NEW YORK TIMES
By SCOTT SHANE
November 10, 2009
WASHINGTON — A New Jersey man who contends that he was detained and mistreated in Kenya, Somalia and Ethiopia in 2007 with the approval of the United States filed a lawsuit on Tuesday against F.B.I. agents and other unidentified American officials who he says interrogated him and threatened him with execution.

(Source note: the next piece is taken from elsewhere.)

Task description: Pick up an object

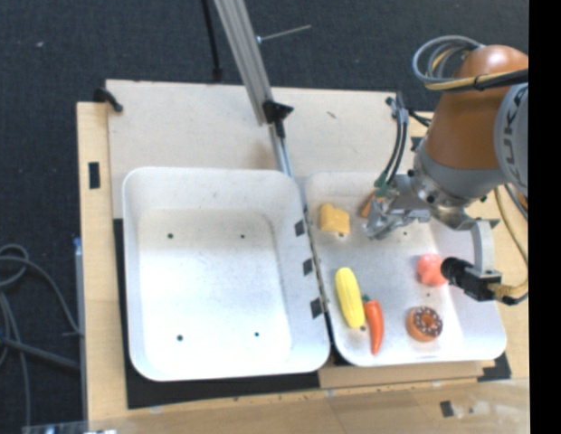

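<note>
Camera view from above, at a slant. The metal two-finger jaws (382,221) hang low over the far part of the right-hand shallow white bin (466,337); whether they are open or closed cannot be told, since the wrist and its fittings mask the tips, and no object is seen between them. A small orange piece (365,207) lies just beside the jaws on their left, touching or nearly touching them; which of the two cannot be told. Further left of the jaws, near the bin's left wall, rests a pale yellow blocky piece resembling cheese (334,220). Nearer the camera than the jaws, a yellow corn cob (349,297) lies lengthwise, and an orange carrot with a green top (374,325) lies just beside it on its right, almost touching. To the right of the jaws and nearer the camera sits a pink rounded object (430,269), partly covered by a black fitting on the arm; nearer still lies a brown ring-shaped doughnut (424,323). Above the jaws rises the grey arm with its orange band (470,125). Well to the left of the jaws stands the left-hand shallow white bin (136,197), touching the right-hand one along its edge. Both bins rest on the light wooden table (199,125).
</note>
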`<state>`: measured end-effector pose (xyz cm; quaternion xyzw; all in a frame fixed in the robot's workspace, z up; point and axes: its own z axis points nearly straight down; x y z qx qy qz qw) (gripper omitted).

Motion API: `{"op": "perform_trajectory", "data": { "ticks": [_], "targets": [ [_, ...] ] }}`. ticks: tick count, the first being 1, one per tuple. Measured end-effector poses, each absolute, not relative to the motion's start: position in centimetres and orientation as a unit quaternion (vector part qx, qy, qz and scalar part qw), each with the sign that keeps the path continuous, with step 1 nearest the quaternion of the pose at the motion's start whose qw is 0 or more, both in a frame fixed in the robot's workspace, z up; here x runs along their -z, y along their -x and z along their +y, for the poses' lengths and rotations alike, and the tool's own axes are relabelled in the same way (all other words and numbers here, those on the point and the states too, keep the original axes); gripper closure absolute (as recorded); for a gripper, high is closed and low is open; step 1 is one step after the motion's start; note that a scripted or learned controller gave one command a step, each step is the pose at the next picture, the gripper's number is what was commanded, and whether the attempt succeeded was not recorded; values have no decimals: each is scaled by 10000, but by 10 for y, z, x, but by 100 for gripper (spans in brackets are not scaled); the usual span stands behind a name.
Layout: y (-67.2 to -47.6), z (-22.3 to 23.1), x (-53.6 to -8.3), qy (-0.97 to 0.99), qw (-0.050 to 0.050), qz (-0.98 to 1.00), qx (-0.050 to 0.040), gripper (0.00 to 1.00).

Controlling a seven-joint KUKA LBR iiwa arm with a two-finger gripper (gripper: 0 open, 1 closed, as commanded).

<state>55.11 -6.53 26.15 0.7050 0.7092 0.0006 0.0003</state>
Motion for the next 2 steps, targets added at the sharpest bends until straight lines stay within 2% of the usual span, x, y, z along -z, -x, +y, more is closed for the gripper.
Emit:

The lawsuit, filed in Federal District Court in Washington, contends that the detention and treatment of the man, Amir Meshal, violated the Constitution and other laws and seeks unspecified damages. Mr. Meshal, represented by lawyers for the American Civil Liberties Union and Yale Law School, asserts that his mental suffering amounted to torture and describes his forced transfers as an illegal use of rendition, the transport of a prisoner for interrogation.
A Federal Bureau of Investigation spokesman, Bill Carter, said officials would not comment on the lawsuit.

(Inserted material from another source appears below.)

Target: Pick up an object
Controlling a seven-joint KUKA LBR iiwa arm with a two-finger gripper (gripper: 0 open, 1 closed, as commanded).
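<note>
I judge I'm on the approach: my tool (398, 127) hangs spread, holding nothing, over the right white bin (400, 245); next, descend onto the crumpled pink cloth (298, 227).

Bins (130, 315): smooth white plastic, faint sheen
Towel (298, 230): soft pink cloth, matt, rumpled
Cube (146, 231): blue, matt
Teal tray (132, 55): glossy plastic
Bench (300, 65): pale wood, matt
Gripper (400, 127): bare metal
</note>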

Mr. Meshal, 26, an American citizen and a Muslim whose parents immigrated from Egypt, said in the lawsuit that he traveled to Egypt in 2005 and then to Somalia in 2006, hoping to experience life under Islamist rule. In December 2006, he said he fled to Kenya as the Islamic courts that had seized power in Somalia faced off against rival Somali forces backed by Ethiopia.
He said that he was captured by soldiers in Kenya and that he was jailed and questioned by Americans who he believes were F.B.I. agents. The lawsuit asserts that the agents accused Mr. Meshal of working for Al Qaeda and threatened him, but it does not say he was physically harmed.
In February 2007, the lawsuit says, Mr. Meshal was flown to Somalia and then to Ethiopia, where he was held for more than three months and repeatedly questioned by American interrogators who he believes worked for the F.B.I. His hands were cuffed behind his back whenever he was in his cell, and he was sometimes kept in solitary confinement, the lawsuit says.
In May 2007, after inquiries about Mr. Meshal by news organizations and Representative Rush D. Holt, Democrat of New Jersey, he was released and flown back to the United States.
“No American citizen should ever be subjected to what Amir went through, and the government officials who were responsible for what happened should be held accountable,” said Jonathan Hafetz of the A.C.L.U., who represents Mr. Meshal.